▶ [WORK REQUIRED] In the entries that follow, the lines from the one with "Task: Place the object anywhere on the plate" through the one with "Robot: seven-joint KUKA" are the ones to write out, exactly and with both ends included. Nothing else should appear.

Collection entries
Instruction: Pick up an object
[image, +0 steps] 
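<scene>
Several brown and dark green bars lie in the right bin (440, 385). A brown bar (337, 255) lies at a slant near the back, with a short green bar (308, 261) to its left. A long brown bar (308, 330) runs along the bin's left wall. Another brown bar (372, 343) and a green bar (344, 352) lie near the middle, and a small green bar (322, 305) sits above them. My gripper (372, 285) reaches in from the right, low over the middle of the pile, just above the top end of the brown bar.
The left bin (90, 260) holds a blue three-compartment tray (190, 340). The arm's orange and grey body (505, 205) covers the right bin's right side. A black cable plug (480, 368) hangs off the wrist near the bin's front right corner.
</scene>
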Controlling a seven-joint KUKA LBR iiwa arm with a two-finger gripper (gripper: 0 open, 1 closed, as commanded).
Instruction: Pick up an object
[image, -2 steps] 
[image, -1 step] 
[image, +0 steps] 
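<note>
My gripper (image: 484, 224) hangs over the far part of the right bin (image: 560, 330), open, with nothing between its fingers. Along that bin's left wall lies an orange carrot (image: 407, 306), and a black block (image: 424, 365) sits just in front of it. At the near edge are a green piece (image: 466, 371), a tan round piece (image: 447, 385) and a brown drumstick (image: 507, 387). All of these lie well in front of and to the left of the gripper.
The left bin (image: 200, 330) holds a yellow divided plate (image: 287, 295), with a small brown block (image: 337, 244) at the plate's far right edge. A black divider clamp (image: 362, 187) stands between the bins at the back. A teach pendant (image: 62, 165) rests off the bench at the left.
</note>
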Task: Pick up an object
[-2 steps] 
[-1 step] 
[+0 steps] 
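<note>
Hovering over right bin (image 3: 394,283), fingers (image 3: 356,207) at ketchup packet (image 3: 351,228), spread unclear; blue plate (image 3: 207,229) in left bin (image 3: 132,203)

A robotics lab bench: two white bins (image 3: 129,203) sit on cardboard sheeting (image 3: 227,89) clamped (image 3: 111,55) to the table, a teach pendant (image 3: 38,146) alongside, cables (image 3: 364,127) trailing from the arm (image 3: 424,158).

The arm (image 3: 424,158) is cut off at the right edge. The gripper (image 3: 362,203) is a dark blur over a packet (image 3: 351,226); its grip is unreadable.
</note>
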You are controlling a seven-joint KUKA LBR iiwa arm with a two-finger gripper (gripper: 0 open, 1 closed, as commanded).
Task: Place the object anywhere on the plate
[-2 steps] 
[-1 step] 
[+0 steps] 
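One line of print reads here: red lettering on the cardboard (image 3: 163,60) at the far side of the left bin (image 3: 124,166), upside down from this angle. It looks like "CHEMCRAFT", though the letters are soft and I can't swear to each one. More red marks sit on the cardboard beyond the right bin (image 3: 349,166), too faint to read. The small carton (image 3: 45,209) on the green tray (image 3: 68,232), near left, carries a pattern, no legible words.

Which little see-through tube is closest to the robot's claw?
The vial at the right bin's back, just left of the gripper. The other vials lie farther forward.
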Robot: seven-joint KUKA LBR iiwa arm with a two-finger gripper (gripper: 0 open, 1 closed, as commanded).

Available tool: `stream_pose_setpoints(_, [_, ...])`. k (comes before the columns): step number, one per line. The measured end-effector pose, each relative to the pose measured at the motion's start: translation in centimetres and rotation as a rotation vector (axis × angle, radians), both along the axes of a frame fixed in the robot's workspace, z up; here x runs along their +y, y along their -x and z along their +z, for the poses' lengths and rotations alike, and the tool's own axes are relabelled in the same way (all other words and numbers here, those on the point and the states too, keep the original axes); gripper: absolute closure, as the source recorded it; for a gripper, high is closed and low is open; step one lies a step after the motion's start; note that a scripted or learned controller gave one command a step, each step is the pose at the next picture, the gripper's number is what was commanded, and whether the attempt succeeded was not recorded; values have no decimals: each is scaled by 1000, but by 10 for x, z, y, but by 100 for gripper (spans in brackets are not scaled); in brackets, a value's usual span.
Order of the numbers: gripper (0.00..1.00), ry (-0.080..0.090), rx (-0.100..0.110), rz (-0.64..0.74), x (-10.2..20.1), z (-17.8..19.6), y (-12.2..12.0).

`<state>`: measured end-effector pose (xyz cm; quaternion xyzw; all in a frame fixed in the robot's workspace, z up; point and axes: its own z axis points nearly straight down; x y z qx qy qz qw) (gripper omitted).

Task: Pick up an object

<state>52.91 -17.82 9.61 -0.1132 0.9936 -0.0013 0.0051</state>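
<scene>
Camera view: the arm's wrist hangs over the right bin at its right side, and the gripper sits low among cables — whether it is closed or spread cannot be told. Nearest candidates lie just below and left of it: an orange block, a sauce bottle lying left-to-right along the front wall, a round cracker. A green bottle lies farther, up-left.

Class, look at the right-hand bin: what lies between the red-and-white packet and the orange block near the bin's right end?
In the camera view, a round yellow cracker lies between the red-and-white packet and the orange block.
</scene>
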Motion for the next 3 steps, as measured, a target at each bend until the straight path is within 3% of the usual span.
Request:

▶ [RESPONSE TO THE EXERCISE]
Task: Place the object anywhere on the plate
[-2 steps] 
[-1 step] 
[+0 steps] 
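One line of print reads here: red lettering on the cardboard (image 3: 163,60) at the far side of the left bin (image 3: 124,166), upside down from this angle. It looks like "CHEMCRAFT", though the letters are soft and I can't swear to each one. More red marks sit on the cardboard beyond the right bin (image 3: 349,166), too faint to read. The small carton (image 3: 45,209) on the green tray (image 3: 68,232), near left, carries a pattern, no legible words.

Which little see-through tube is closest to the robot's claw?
The vial at the right bin's back, just left of the gripper. The other vials lie farther forward.
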Robot: seven-joint KUKA LBR iiwa arm with a two-finger gripper (gripper: 0 open, 1 closed, as commanded).

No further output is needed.